It seems that Charles Darwin’s theory of “survival of the fittest” applies to industrial plant management (especially throughout 2020 and beyond). Only the smartest enterprises can survive today’s aggressive competition and volatile economic conditions. Fortunately, modern next-generation analytics are more accessible than ever, giving plant maintenance managers new tools they can leverage to work smarter, not harder.
Driven by Artificial Intelligence (AI) and Machine Learning (ML), augmented analytics provide advanced, prescriptive insights for extending the life of critical assets, analysing overall equipment effectiveness (OEE), and preventing unexpected downtime.
Previous generations of analytics focused on using data to produce aesthetically pleasing charts and dashboards. To dive deeper, managers often had to call in experts. Skilled data scientists and business consultants had to work behind-the-scenes magic to extract meaningful conclusions from mountains of data. All too often, the data lost contextual relevance and urgency by the time it passed through the data analyst’s filters. This old-school process meant traditional asset maintenance programmes were knee-jerk reactionary and seldom preventive or prescriptive. However, this process is no longer sufficient. Plant managers must upgrade their performance if they want to remain competitive.
Today, advanced analytics can perform “heavy lifting” in the back end and work to connect, prepare and relate data from a variety of disparate sources across the enterprise. According to Phil Lewis, Infor VP Solution Consulting EMEA, “This removes the barriers to entry, giving maintenance teams easy-to-use tools that help to define goals, select algorithms, train the module and test outcomes. AI’s mystery has been replaced by user-empowering interfaces. The result is trusted insights for better business decisions.

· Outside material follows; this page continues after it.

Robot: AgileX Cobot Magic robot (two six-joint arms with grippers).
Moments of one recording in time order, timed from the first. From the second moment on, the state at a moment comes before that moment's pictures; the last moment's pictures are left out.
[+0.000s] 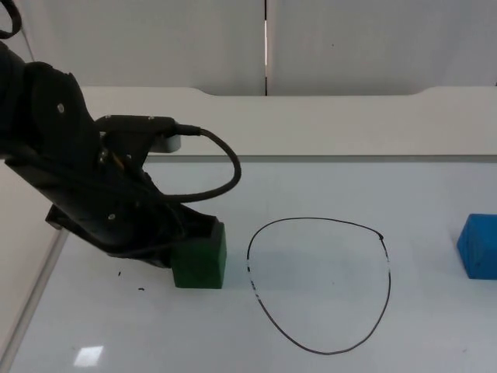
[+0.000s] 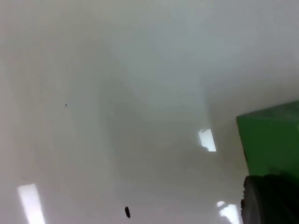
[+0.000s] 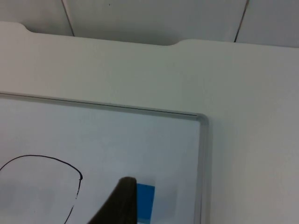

For industrial plant maintenance managers, this means prescriptive asset management and understanding best steps for extending the value of equipment and preventing unplanned downtime.”
The use of voice-activated personal digital assistants has also become a reality. Imagine business users being able to speak into their phones and ask, “How many replacement valves should I order?” or “What is the OEE score for this piece of machinery?”. This represents a new wave of disruption, which some analyst firms, like Gartner, call “Augmented Analytics.”
So, what does augmented analytics mean for plant maintenance? Solution providers, who specialise in analytics, are setting out to transform the Business Intelligence (BI) experience from descriptive (what is happening) to diagnostic (why is it happening) and predictive (what will happen). They are focusing on capabilities which tap into the power of data science to instantly understand the variables driving their Key Performance Indicators (KPIs).
“Requiring no specialised expertise, such tools help business users automatically find meaningful relationships between a given KPI and countless business variables, and then automatically generate visualisations and dashboards that explain the KPI’s behaviour,” says Lewis. “For asset maintenance teams, the KPIs could track cost of asset down-time, investment in replacement parts, overall equipment efficiency, and energy consumption. The goal is to monitor and identify early warning signs of a potential asset failure. By spotting the warning signs early, action can be taken to prevent the failure. More than that, modern analytics will help prescribe the best response. In complex manufacturing, there are often several possible solutions to any asset performance issue.”
Lewis advises that there are some critical components that must be present when considering a modern augmented analytics solution. These include; visualisation tools, natural language capabilities, personal digital assistants, contextual relationships, built-in machine learning, and contributing factors (like the ability to add data about geographic location, environment, weather, suppliers, and product specifications).
“Industrial plant maintenance faces many challenges today, such as pressures to speed response time, meet customer orders, reduce waste and boost productivity. For many organisations, the key is boosting performance of assets. Improving the lifespan of equipment and making smart decisions about efficiency and repair can make or break an organisation. With advanced augmented analytics, the maintenance team has another valuable resource on its side. Now is the time to take the steps to become one of the tech-savvy plants, which leverage smart analytics,” concludes Lewis.